As researchers try to learn more about COVID-19 and thrombosis, several studies are underway to evaluate different thrombosis prophylaxis regimens to learn what is most effective and safe in different groups of patients. Refer to clinicaltrials.gov and search under ‘COVID-19’ and ‘anticoagulation’ to see the list of ongoing clinical trials.

How is COVID-19 coagulopathy treated after hospital discharge?

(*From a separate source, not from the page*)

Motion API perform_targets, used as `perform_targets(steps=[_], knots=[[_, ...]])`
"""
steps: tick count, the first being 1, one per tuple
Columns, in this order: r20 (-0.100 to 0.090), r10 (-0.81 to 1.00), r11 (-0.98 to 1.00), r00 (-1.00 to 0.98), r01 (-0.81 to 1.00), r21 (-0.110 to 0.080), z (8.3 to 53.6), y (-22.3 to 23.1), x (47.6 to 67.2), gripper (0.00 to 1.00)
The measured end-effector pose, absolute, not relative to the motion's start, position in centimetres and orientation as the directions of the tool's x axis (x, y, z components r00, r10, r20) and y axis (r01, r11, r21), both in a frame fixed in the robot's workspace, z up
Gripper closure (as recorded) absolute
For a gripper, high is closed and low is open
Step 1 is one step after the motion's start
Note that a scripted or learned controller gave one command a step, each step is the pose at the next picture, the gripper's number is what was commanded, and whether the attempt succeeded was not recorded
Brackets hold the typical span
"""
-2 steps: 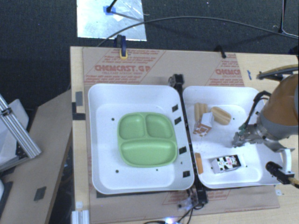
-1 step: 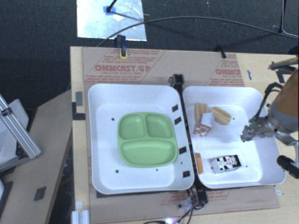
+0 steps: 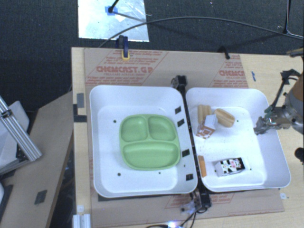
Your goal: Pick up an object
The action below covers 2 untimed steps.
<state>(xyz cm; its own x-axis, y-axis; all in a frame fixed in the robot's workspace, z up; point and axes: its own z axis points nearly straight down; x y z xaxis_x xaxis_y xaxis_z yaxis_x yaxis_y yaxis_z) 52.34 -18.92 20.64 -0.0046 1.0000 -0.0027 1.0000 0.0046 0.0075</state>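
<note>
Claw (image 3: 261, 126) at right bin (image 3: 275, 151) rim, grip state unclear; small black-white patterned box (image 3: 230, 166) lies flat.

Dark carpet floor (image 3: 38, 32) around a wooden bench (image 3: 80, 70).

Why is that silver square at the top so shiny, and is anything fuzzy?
In the camera view, the silver sheet on the dark floor reflects the light overhead, so it glares white; the two white bins look bright but evenly lit; the pincer at the right edge is slightly blurred.
</note>
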Motion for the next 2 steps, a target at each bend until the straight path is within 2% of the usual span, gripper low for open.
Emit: perform_targets(steps=[1,2], knots=[[-0.002,1.000,0.005,-0.005,1.000,0.006,24.3,-18.9,52.5,1.00],[0.001,1.000,0.011,-0.011,1.000,0.004,25.0,-13.4,54.7,1.00]])
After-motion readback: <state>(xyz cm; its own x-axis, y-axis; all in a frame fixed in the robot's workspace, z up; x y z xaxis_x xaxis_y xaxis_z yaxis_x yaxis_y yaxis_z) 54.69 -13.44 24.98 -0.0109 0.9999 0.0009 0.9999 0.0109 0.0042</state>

The clotting disorder associated with COVID-19 illness does not end when the patient goes home. Any patient with documented thrombosis needs treatment-dose anticoagulation, which is different from prophylactic doses. Most patients require at least 3 months of anticoagulation, often with an oral medication known as a direct oral anticoagulant (DOAC). ¹⁰ Because patients recovering from COVID-19 are also recovering from related coagulopathy, they may be discharged on anticoagulation for thrombosis prophylaxis even though they have not had a blood clot. Patients may go home with a low-molecular-weight heparin injection or an oral anticoagulant for as long as 30–40 days after discharge. D-dimer levels can be followed as an outpatient to look for resolution of coagulopathy and to monitor for new blood clots.

Summary

COVID-19 can vary from causing no symptoms in some people to a life-threatening illness requiring intensive care and mechanical ventilation in others. COVID-19 affects the body in many different ways, including causing blood clots such as DVTs and PEs. Thrombosis in COVID-19 may be due to direct damage to blood vessels, ‘out-of-control’ inflammation, or other mechanisms that are not completely understood. Many patients with moderate-to-severe COVID-19 have ‘coagulopathy’ (a predisposition to form blood clots) that can be measured by laboratory testing. Patients hospitalized with COVID-19 are given thrombosis prophylaxis (blood thinners) to prevent blood clotting. Instead of a one-size-fits-all approach, in patients with COVID-19, thrombosis prophylaxis regimens have been altered to provide higher doses of preventive-dose blood thinners. These doses can be adjusted based on the degree of coagulopathy, as determined by laboratory testing. Full-intensity, treatment-dose anticoagulation is prescribed if there is a documented thrombosis or in certain patients with COVID-19 at very high risk for thrombosis. There is still much that doctors do not understand about COVID-19, and ongoing studies will provide understanding of the best ways to prevent and treat thrombosis in COVID-19.